Il Tribunale di Teramo chiude il caso otto anni dopo i fatti. Strada dei Parchi: “Mai avuto competenze sulla sicurezza”. WWF: “Nessuna risposta”
TERAMO – Otto anni dopo i fatti e sei di processo, arriva il verdetto sul caso del sistema acquifero del Gran Sasso: il Tribunale di Teramo ha assolto tutti e dieci gli imputati, tra ex dirigenti dell’Istituto di Fisica Nucleare, di Strada dei Parchi e di Ruzzo Reti. L’inchiesta era partita nel 2017, dopo l’emergenza che aveva portato alla sospensione dell’erogazione d’acqua potabile in 32 comuni del Teramano.
Il giudice monocratico Claudia Di Valerio ha stabilito l’assoluzione piena, accogliendo le tesi difensive secondo cui non vi sarebbero state omissioni nelle azioni di sicurezza. La Procura di Teramo, rappresentata dai pm Greta Aloisi e Davide Rosati, aveva chiesto per tutti una condanna a un anno e otto mesi e una multa di 40.000 euro, ipotizzando negligenze nella gestione delle interferenze tra laboratori sotterranei, rete idrica e gallerie autostradali.

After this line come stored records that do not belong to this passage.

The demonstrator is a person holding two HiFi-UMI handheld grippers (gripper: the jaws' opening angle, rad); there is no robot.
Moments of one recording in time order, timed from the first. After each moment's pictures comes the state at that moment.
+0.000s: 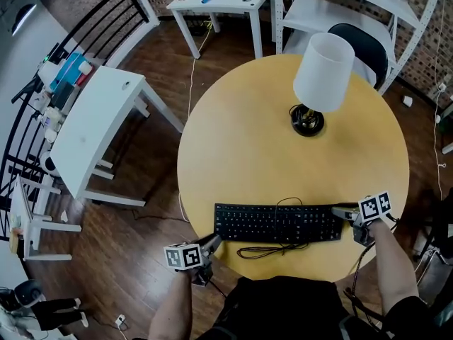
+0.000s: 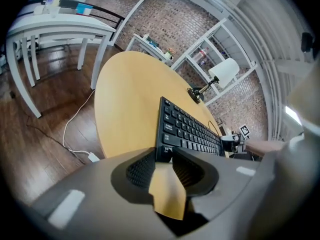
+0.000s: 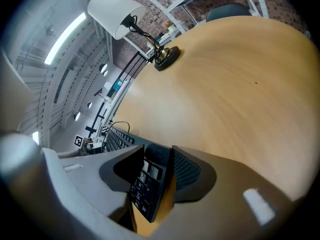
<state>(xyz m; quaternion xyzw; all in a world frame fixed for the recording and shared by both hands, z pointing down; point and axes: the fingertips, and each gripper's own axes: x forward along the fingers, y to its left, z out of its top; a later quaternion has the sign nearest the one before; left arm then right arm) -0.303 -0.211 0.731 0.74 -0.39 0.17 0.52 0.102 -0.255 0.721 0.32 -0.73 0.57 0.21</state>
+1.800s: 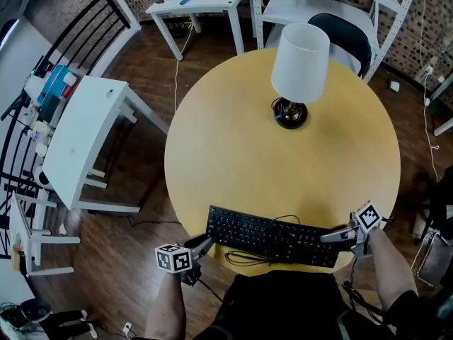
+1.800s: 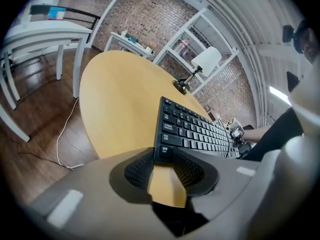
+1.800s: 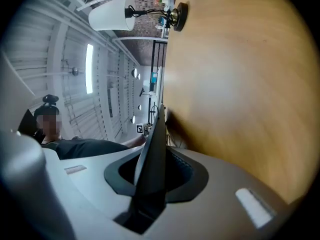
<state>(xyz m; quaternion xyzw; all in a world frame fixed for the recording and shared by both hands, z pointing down) -0.293 -0.203 0.727 0.80 -0.31 0.20 0.47 0.047 -0.136 0.666 0.03 -0.70 0.71 0.07</state>
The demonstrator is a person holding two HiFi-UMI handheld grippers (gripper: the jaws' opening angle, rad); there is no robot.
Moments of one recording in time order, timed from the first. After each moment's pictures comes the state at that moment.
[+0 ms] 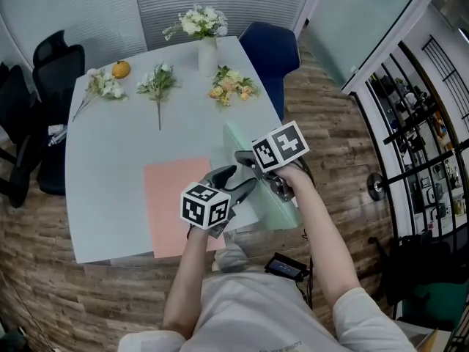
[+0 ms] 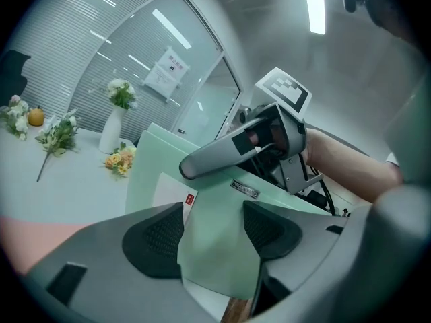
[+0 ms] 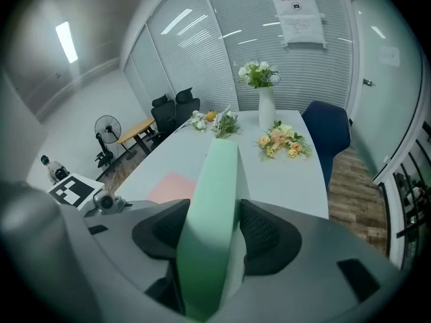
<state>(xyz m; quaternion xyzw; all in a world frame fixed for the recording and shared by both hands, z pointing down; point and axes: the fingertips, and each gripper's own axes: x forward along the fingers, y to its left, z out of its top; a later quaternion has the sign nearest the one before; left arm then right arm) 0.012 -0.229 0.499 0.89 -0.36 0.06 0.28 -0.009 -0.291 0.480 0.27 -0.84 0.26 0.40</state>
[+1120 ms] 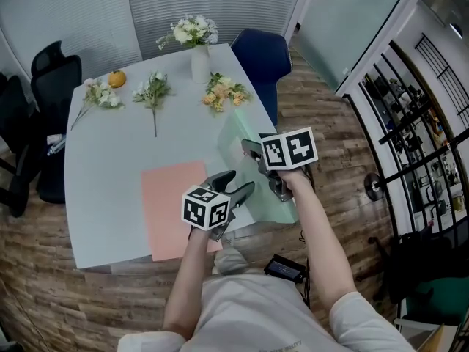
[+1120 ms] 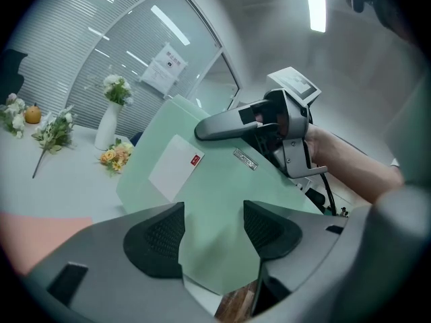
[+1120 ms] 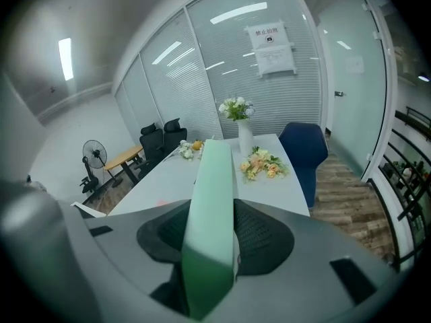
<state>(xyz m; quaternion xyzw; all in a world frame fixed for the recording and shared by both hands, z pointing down) 0.029 -0.221 0.502 0.89 -0.35 0.07 0.28 0.024 -0.309 0.433 0.36 -0.85 0.25 0.29</state>
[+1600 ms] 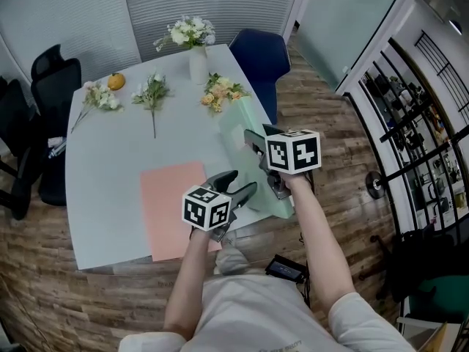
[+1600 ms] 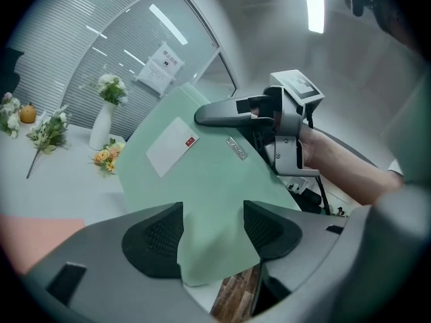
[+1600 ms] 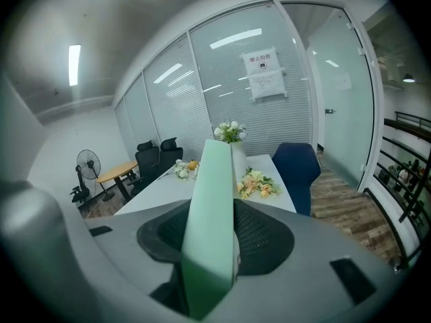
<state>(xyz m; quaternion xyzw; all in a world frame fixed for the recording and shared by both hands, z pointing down) 0.043 -0.217 0.492 0.89 -0.34 0.07 0.28 0.037 -0.318 0.401 0.40 -0.87 0.21 0.21</state>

Soddisfazione da parte di Strada dei Parchi, che in una nota ha evidenziato come la società «non abbia mai avuto competenze dirette sulla sicurezza dell’acquifero», trattandosi di opere «estranee alla convenzione con lo Stato». Una decisione che, sottolinea la concessionaria, «conferma la correttezza e il rispetto della normativa ambientale» da parte dei suoi dirigenti.

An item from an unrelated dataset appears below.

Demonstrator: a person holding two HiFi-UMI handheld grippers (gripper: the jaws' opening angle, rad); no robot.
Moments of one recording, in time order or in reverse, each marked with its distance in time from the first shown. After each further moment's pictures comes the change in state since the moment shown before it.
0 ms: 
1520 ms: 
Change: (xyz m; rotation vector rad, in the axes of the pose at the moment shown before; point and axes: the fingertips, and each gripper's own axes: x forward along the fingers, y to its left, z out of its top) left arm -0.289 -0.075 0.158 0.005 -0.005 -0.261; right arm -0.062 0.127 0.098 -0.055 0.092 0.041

Di tutt’altro tono la reazione del WWF, parte civile nel processo: «È difficile accettare che nessuno risponda di quanto accaduto il 9 maggio 2017, quando oltre 700 mila cittadini rimasero senz’acqua. Dopo otto anni e milioni di euro spesi, la messa in sicurezza non è ancora conclusa e restano criticità strutturali. L’acquifero del Gran Sasso – avverte l’associazione – deve essere considerato una priorità assoluta per la salute e la sicurezza dell’intera regione».